Schwalbe G One, tough and long lasting but not really fast enough for pure road riding. A fast gravel tire that doesn't really deal with gravel that well due to lack of side knobs, works well as a commuter tire though.
Panaracer Race A Evo 3. Not as nice in handling as the normal version and very expensive. Lasts well but a pig to install as it's so tight.

Tape: I've used Gorilla tape for years on MTB as Stans tape isn't that good especially doesn't stick well in humid conditions. Most good generic tapes work pretty well but getting the right width is absolutely the most important thing. My wheels are DT Swiss and their tape is excellent and lasts for ages, may buy some reels even though it isn't cheap. Much prefer it to rim tape even if running tubes tubeless tape seems much kinder on tubes than rim tape with less hard edges.

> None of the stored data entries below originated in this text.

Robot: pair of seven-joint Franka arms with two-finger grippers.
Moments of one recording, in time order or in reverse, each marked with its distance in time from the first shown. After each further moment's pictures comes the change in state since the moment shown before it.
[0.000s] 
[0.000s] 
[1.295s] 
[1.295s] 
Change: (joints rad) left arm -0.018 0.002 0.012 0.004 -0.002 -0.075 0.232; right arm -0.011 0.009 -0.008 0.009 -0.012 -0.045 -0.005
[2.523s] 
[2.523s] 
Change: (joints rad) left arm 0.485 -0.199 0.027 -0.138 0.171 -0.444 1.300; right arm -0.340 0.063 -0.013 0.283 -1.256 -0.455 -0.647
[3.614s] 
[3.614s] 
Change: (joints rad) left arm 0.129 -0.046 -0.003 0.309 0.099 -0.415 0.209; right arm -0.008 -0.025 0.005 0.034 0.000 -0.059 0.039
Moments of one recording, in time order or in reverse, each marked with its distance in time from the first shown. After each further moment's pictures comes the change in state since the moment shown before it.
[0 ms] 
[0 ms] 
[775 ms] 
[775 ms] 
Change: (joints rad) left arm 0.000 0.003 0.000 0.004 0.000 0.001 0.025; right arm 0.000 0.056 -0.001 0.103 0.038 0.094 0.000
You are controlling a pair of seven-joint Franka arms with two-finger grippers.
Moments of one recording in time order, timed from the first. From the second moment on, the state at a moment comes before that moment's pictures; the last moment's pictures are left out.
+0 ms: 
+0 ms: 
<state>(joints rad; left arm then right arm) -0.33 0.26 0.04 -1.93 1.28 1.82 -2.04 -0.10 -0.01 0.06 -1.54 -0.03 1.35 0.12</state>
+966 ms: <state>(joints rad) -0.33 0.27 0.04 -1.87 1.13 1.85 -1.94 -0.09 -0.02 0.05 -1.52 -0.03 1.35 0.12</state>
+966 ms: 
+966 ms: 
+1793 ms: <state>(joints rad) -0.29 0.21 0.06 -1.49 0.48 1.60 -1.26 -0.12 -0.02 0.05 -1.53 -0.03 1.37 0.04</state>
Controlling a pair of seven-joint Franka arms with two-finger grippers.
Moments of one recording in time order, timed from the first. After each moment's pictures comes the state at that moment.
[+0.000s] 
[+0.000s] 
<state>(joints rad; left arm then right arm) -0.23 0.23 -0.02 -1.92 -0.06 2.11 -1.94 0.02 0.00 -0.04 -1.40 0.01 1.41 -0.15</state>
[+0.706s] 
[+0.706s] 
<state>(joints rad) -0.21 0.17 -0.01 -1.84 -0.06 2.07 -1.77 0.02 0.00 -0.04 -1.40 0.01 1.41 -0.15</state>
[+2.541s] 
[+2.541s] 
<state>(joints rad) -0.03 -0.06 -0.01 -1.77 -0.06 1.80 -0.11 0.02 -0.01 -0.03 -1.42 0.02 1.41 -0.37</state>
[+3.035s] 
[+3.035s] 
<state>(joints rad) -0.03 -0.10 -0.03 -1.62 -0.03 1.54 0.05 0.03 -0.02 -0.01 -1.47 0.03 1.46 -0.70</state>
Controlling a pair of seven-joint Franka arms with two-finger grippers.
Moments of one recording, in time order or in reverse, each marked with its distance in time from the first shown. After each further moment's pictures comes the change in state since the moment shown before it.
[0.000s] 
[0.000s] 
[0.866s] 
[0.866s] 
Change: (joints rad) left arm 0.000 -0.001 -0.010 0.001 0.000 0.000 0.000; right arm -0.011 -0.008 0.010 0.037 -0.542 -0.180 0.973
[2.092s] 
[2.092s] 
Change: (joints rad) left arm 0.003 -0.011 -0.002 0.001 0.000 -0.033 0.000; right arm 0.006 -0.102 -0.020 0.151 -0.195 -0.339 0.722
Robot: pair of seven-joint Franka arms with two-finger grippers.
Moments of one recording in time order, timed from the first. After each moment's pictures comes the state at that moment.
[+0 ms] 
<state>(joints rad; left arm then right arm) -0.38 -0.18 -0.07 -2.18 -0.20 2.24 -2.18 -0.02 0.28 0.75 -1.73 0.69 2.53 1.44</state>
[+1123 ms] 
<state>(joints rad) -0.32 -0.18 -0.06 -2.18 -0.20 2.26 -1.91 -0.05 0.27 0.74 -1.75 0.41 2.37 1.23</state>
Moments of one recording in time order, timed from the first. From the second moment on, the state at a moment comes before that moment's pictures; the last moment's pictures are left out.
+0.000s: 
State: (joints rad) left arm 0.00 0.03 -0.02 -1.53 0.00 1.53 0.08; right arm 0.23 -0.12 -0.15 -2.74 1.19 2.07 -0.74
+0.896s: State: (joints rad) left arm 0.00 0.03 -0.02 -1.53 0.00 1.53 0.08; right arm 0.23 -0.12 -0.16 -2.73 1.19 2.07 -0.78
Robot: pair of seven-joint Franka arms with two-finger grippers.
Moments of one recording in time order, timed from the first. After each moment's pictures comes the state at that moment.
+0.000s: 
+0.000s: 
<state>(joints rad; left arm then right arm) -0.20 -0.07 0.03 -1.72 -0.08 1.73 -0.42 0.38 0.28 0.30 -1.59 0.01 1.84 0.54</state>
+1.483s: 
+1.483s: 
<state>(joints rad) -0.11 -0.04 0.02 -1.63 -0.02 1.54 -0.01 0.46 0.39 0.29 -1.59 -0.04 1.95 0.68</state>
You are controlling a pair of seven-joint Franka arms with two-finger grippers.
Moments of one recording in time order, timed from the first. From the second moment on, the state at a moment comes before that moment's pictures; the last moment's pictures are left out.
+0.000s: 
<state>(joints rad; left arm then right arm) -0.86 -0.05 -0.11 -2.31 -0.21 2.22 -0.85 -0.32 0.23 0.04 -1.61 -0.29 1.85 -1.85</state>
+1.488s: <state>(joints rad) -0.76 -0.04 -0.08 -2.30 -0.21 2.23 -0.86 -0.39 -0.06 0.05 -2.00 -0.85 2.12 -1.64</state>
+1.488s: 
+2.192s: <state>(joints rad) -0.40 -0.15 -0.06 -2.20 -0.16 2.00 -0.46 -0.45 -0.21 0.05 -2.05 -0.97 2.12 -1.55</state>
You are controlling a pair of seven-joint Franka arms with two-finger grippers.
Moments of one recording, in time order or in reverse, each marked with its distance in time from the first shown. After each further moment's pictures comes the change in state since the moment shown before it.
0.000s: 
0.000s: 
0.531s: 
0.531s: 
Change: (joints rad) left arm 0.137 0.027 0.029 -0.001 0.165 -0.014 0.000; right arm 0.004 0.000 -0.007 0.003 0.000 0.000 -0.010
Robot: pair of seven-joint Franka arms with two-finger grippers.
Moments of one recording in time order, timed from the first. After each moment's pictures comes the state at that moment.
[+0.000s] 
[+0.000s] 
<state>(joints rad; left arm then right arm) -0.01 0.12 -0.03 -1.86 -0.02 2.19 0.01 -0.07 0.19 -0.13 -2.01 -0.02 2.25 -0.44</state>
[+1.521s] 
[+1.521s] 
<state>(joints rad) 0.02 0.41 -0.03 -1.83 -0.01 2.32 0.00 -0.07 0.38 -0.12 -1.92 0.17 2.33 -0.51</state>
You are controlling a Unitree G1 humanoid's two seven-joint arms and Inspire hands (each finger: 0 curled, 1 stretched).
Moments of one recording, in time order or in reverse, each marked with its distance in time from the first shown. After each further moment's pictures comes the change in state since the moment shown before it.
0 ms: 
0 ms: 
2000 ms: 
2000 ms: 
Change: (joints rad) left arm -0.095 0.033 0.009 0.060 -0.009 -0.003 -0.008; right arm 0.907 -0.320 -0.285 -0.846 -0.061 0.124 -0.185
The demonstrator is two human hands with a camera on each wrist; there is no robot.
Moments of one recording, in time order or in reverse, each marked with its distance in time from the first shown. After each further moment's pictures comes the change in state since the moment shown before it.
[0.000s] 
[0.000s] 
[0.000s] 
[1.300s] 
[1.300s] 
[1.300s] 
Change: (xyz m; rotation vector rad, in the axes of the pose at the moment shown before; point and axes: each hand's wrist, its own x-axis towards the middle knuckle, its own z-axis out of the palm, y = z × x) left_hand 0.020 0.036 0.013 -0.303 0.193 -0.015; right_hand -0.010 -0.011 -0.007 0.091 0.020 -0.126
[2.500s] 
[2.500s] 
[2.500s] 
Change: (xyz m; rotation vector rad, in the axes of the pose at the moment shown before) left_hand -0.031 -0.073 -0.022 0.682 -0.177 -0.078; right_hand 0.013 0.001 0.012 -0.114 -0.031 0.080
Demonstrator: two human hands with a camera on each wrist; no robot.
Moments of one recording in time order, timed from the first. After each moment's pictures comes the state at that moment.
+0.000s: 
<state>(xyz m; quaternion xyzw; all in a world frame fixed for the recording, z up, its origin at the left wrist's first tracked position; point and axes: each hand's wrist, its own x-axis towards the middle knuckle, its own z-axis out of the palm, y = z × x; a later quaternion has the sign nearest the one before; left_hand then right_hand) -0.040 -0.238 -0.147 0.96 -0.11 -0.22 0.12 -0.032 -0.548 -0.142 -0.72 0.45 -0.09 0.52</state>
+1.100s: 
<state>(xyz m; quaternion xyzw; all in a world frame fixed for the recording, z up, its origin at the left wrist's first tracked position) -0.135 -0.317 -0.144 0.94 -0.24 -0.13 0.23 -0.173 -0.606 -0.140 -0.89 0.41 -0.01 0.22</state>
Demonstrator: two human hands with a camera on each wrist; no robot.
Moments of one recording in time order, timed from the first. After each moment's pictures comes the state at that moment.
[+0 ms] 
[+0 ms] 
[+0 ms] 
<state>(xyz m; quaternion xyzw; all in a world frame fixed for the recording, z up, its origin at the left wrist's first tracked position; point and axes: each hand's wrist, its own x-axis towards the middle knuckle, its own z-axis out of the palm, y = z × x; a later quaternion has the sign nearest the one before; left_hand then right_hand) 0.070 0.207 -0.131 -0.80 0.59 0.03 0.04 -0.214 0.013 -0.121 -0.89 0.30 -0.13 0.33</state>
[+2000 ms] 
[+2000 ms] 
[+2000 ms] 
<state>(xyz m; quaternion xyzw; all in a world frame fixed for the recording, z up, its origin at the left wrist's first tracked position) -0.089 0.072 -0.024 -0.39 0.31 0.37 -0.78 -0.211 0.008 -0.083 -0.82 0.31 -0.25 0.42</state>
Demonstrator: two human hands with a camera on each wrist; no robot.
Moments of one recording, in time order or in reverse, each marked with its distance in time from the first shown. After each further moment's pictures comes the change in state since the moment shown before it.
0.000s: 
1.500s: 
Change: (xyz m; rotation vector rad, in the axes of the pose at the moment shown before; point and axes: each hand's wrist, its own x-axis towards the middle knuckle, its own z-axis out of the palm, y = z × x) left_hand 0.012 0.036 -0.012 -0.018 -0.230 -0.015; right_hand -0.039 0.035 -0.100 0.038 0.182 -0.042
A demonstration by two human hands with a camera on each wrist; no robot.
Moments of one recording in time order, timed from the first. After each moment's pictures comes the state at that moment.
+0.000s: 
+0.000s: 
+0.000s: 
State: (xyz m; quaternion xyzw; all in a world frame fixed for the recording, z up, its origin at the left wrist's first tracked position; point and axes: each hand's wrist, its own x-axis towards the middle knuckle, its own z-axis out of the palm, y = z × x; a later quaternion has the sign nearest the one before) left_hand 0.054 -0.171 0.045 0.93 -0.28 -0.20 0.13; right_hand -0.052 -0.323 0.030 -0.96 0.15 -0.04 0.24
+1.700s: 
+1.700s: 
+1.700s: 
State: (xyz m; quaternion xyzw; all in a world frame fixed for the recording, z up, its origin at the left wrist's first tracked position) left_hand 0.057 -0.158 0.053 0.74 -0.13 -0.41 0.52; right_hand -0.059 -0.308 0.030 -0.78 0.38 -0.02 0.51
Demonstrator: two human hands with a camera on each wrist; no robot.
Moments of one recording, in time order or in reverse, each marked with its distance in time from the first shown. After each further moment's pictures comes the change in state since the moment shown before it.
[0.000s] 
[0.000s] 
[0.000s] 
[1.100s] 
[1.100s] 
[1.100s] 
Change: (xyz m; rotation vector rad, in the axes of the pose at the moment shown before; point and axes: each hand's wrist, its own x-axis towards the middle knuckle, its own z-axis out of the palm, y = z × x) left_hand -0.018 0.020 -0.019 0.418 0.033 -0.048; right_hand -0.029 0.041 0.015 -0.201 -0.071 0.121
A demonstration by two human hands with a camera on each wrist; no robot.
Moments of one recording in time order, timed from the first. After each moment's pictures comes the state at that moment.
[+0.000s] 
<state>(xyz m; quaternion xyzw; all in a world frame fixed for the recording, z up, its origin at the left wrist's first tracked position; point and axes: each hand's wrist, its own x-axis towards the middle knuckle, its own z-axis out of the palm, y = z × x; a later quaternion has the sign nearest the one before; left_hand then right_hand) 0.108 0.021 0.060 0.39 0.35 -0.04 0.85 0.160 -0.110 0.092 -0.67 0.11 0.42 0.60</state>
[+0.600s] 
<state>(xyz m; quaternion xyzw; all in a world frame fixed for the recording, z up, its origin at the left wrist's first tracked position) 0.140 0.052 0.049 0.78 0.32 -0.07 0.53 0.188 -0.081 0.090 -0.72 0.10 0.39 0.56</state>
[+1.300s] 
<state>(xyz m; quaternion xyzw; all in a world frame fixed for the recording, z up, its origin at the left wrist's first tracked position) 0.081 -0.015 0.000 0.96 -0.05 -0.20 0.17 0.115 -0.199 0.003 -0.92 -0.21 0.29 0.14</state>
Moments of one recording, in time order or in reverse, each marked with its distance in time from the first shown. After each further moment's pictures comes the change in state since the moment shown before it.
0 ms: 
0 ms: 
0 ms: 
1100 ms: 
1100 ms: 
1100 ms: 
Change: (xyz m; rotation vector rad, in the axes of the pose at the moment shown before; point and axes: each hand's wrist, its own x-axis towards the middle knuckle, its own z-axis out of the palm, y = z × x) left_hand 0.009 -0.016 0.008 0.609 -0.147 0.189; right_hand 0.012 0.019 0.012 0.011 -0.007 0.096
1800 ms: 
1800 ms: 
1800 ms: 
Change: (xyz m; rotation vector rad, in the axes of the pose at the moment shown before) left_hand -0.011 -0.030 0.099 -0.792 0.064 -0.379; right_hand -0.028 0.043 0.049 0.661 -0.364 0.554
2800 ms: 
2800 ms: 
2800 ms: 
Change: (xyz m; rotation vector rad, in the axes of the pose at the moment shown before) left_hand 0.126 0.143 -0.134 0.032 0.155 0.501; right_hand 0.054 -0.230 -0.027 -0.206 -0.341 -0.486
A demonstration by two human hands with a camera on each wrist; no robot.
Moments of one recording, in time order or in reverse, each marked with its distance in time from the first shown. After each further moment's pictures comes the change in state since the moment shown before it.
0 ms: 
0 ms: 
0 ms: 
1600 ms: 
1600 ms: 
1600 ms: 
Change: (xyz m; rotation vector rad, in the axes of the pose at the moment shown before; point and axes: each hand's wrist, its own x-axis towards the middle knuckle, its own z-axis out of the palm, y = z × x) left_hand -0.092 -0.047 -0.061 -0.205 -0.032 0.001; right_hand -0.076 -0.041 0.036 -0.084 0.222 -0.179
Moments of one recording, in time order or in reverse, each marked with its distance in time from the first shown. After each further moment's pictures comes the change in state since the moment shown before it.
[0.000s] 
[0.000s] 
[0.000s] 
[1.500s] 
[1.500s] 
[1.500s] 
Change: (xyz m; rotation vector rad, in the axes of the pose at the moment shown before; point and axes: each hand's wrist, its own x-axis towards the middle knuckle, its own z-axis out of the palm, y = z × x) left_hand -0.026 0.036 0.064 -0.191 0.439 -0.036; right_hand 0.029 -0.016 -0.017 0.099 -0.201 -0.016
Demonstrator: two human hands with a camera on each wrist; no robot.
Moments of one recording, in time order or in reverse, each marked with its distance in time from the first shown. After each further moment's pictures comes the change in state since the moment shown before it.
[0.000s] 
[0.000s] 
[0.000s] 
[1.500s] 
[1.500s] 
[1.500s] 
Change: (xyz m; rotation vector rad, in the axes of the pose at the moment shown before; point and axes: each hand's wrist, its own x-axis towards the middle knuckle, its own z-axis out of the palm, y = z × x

The takeaway: I like road tubeless up to a point and if my local shops and national internet had anything worth buying I'd at least set up my front wheel tubeless where I can set and forget for probably 4000kms. As it is some international postal services aren't super stoked on sending any kind of liquid through the mail so Orange Seal is hard to get here, can't find tire worms and any tire exept Schwalbes not easy or impossible to find. If I could pop down to my local shop or go locally online and get Hutchinson Tires and Orange sealant I'd be keen but the 10 day postal thing and maybe never getting my stuff just makes it more hassle than it's worth. I also think there should be some kind of push towards standardization from the manufacturers as some tire/wheel combos don't work together so people give up or need compressors and that damages the reputation of tubeless.

Not bashing, if I lived somewhere else I might well be running tubeless. Probably a Huntchinson/Orange seal combo on my DT Swiss.